# Is this nesting behavior?



## JaimeS (Nov 28, 2011)

I wasn't really sure where to put this thread, so if it needs moved, please feel free 

Phoebe has become really smitten with Quinn lately and a few days ago she was in the trash can next to the couch that I put poop papers, etc. in. Well I took her out assuming she just fell in there. Today she was there again, picked her up, and she went right back in and this is what she was doing: Notice when I get close she attacks and scares me lol :blush


http://www.youtube.com/watch?v=h_-SUnQgG9E


If so, does that mean I need to start hormone reduction techniques? I thought my babies were all too young for this sort of thing  She is 9 months old.

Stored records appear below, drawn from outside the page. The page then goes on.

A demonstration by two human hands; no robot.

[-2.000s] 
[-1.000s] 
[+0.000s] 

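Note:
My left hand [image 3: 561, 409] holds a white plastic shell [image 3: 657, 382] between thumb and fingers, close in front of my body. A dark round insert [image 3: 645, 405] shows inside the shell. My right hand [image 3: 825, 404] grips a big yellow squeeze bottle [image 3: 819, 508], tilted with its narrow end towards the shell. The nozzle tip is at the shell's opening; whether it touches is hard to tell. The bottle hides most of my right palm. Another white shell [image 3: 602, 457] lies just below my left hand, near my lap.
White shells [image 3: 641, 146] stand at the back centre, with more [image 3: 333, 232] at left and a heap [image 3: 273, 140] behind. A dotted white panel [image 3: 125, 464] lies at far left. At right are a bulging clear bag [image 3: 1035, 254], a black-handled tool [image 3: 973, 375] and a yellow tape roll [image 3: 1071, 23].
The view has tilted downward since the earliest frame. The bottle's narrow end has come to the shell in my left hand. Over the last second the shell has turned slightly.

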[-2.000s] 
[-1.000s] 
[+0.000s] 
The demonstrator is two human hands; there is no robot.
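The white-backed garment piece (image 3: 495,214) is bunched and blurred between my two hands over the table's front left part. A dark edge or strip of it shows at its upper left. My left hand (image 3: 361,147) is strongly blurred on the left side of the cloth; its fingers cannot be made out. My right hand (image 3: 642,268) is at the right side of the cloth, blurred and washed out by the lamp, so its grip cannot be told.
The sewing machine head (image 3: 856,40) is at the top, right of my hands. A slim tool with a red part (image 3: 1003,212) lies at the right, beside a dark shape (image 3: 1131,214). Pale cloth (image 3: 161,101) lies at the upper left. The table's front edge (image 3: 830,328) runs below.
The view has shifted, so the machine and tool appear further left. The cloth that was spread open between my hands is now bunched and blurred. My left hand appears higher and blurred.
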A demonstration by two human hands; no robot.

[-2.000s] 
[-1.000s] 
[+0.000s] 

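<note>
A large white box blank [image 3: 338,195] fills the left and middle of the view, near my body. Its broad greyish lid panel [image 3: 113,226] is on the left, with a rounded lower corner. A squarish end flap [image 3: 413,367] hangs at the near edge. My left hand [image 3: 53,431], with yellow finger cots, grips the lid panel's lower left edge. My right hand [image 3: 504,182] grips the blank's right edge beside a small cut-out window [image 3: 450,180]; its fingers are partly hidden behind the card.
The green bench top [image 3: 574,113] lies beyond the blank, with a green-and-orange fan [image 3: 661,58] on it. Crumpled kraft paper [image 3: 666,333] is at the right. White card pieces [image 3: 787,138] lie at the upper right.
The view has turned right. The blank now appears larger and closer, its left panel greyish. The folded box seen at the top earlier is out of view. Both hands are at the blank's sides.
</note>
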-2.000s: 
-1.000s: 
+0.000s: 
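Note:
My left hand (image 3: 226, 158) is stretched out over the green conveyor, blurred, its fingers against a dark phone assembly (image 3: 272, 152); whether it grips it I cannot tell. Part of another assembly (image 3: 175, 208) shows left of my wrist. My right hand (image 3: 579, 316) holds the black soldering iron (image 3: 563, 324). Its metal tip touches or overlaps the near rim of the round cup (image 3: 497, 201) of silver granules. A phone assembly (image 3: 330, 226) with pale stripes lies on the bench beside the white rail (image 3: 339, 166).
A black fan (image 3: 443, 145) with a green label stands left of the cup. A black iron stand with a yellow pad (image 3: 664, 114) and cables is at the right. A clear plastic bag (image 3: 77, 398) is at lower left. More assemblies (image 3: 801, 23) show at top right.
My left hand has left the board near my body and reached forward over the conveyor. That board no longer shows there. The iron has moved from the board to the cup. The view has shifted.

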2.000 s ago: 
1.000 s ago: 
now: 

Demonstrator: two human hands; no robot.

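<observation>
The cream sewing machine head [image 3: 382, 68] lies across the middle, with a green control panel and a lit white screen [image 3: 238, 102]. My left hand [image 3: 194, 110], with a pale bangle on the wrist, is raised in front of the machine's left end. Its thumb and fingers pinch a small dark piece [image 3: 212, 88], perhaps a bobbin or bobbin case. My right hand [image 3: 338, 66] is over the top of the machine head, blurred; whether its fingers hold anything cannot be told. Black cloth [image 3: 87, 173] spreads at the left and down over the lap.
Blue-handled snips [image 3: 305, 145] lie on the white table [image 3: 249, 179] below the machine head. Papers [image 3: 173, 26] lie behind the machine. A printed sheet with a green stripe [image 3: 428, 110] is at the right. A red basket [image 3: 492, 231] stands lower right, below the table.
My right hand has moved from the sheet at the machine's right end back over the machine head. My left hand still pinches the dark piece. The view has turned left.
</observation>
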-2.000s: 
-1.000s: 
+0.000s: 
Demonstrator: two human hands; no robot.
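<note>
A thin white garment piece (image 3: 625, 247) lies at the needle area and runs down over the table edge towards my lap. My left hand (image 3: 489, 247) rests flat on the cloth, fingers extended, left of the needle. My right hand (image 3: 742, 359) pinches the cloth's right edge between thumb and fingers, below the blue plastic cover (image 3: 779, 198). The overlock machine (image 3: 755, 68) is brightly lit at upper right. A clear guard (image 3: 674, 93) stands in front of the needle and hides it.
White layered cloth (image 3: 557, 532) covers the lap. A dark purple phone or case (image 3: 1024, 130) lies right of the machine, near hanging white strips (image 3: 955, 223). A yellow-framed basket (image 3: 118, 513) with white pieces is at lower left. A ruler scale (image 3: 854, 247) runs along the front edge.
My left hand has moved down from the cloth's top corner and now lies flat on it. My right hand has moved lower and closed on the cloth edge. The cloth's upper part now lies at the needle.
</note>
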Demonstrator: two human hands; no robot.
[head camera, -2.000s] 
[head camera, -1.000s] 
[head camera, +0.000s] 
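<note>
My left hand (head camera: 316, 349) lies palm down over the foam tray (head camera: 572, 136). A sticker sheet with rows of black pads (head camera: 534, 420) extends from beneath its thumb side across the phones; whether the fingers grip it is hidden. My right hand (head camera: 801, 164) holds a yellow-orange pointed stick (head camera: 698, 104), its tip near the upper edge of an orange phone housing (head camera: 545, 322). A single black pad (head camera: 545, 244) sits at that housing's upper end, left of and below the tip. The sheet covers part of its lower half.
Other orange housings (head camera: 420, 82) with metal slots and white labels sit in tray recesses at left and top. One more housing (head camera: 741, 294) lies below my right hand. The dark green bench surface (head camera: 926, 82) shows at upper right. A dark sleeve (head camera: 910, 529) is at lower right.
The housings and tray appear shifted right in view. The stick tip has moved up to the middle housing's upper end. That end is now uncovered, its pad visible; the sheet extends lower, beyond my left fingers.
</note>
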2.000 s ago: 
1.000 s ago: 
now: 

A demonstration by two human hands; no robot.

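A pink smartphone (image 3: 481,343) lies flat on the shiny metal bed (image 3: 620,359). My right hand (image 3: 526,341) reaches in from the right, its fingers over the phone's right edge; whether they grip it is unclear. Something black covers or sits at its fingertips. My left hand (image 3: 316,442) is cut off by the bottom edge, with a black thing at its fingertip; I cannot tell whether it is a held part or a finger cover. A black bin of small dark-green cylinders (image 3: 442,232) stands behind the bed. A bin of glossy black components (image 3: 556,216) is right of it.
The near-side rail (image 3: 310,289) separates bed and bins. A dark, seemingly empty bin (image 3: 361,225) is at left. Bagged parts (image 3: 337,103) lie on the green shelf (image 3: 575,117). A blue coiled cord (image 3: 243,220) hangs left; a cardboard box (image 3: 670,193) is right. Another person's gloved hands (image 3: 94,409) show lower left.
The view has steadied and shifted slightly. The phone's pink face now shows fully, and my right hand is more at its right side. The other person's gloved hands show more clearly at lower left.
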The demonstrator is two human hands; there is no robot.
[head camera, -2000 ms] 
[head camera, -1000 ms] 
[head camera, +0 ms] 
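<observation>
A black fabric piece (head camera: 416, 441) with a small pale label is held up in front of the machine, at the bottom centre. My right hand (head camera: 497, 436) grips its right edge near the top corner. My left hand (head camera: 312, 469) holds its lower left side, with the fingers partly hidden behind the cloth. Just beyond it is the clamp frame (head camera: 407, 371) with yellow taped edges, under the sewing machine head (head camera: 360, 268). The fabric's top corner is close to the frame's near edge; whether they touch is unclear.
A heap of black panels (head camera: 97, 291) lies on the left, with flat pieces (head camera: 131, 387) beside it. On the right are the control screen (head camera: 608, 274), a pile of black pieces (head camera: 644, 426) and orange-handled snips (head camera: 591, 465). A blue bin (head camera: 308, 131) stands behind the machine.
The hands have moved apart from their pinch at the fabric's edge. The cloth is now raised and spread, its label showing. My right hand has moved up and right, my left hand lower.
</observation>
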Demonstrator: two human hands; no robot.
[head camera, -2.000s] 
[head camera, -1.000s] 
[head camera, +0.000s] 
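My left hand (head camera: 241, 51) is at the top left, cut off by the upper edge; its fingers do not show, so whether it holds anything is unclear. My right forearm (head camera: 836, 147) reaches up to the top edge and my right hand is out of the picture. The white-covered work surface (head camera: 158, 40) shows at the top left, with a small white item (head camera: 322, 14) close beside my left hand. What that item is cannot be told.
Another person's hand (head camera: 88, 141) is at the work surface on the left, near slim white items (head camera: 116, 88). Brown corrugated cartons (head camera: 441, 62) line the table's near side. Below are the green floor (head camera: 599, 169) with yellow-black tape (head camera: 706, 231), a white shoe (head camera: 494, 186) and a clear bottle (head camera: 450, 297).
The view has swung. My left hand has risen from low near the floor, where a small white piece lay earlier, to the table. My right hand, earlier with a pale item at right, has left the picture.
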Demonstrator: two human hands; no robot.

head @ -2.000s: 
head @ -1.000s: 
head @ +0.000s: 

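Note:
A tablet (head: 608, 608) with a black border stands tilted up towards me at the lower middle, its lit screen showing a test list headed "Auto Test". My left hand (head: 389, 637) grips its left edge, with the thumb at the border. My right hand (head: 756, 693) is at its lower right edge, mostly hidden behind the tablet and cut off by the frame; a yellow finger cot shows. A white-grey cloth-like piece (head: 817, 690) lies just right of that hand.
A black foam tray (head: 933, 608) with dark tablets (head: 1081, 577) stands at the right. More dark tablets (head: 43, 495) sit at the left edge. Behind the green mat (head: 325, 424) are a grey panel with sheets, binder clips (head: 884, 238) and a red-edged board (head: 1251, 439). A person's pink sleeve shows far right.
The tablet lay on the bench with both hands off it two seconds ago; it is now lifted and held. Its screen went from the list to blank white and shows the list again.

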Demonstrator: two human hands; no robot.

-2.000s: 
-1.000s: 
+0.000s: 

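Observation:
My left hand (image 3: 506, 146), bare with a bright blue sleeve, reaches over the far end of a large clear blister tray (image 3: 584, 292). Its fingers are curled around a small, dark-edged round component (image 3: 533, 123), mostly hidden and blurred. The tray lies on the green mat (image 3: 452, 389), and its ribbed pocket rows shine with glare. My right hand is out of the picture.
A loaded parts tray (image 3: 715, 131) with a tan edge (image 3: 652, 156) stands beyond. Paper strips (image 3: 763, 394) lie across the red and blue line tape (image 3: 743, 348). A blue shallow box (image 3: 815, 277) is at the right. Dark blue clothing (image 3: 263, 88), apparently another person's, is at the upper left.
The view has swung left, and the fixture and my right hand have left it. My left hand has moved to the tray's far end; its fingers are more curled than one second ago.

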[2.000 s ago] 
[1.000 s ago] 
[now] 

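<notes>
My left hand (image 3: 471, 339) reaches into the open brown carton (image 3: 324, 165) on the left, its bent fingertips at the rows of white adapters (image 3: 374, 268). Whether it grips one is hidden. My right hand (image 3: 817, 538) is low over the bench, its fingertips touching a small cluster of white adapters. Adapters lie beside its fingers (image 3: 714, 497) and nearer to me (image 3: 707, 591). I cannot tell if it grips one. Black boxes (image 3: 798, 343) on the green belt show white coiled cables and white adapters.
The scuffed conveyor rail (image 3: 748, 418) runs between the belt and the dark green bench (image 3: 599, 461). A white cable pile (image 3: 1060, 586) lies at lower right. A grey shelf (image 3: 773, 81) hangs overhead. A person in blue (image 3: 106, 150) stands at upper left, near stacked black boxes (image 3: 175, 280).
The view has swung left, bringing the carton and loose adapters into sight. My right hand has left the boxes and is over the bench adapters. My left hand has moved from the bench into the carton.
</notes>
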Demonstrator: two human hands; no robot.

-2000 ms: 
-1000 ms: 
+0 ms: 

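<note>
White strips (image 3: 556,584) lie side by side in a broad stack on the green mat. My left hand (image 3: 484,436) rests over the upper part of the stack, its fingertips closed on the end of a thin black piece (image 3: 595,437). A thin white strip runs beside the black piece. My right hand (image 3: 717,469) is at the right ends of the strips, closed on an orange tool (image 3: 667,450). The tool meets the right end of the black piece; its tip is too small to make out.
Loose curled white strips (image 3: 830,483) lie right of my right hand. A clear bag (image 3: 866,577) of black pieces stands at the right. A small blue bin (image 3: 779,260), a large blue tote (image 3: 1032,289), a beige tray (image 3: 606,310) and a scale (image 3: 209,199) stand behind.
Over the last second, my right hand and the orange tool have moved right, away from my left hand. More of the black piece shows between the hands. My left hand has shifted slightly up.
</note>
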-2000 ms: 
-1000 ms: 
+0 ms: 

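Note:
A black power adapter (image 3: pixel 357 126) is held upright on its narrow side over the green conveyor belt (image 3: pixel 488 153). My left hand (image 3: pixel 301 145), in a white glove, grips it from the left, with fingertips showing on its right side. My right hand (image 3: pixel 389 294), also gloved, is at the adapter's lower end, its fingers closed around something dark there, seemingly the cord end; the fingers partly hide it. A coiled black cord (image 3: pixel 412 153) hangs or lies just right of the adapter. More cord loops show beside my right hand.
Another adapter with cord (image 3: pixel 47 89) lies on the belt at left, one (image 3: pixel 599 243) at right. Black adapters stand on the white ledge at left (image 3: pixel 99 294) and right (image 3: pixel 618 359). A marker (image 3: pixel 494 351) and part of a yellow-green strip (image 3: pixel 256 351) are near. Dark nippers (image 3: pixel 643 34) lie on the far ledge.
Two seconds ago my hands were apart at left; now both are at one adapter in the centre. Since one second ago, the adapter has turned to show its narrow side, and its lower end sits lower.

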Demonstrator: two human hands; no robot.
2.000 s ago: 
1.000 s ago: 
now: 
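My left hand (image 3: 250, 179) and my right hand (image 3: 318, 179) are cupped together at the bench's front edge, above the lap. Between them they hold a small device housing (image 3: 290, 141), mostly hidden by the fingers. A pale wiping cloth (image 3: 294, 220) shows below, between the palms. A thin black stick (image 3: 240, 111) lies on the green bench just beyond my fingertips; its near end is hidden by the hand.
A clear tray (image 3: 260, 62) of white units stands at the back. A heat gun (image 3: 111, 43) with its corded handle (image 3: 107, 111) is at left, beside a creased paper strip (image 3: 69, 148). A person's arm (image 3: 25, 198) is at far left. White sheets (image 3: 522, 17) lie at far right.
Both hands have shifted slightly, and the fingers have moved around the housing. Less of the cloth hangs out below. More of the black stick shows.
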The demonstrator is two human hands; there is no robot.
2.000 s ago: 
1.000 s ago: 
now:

I took her out of the trash as soon as I filmed it.

They are not caged together and do not have anything resembling nesting materials.


----------



## bjknight93 (Nov 13, 2011)

The rocking back and forth is her trying to intimidate you because she is defending her "nest." Birds become sexually mature at around 7-9 months, so this isn't too early for her. You should start hormone reduction techniques and keep her from the trash and other dark areas.


----------



## JaimeS (Nov 28, 2011)

Thanks! I thought that was what was going on with her. I will employ hormone reduction techniques and keep her out of those places. She has been particularly drawn to the window sill too so now I know why! I just think of them all as babies so I was surprised!


----------



## enigma731 (Aug 12, 2011)

Yep, definitely nesting. What a creative spot, silly girl.


----------



## JaimeS (Nov 28, 2011)

When she was a duck butt she used to fall in there all the time, guess she decided she likes it!


----------



## JaimeS (Nov 28, 2011)

I REALLY don't want trash can babies, Phoebe! 

She is determined. She lured Quinn to the spot. She went in it again too, but I got her out before she got all hissy again. Guess it is time to move the trash can away.


----------



## JaimeS (Nov 28, 2011)

I also ordered balck out curtains to help with the long night treatments


----------



## bjknight93 (Nov 13, 2011)

Black out curtains are awesome.  they're also noise-reducing. 

Poor girl really wants some babies with that boy! I'll bet you're worried.


----------



## JaimeS (Nov 28, 2011)

A little. I'm worried about her laying eggs, not so much worried about fertilized eggs since they are supervised while out. But yeah, she is obsessed with him and I'm not sure why since he is still a little player lol!


----------



## Injood (May 8, 2011)

thats how my birds ended with a chick lol first they were investigating the nest box for like a week or so after they finished they started "making babies" lol 2 weeks later i found eggs in the nest box


----------



## roxy culver (May 27, 2010)

> But yeah, she is obsessed with him and I'm not sure why since he is still a little player lol!


Girl tiels are weird, they seem to always go after the boy that they can't have. Bubbles chased Fuzzy for four months before he gave her the time of day (and now they're inseparable) and at the time he was obsessed with Hershey. If she's persistent enough he may become a one bird man lol.


----------



## JaimeS (Nov 28, 2011)

He seems more attached to her than the others but I think it's just because she preens him lol! He still chases the other girls around. But she follows him and is sweet to him even when he is a jerk, which is most of the time. I swear he's using her for the scritches . And he never reciprocates!


----------



## roxy culver (May 27, 2010)

What a selfish boy!!! Sounds like he's found the perfect girl for him!


----------



## JaimeS (Nov 28, 2011)

Right! I feel bad for her but at least he seems to like her some!


----------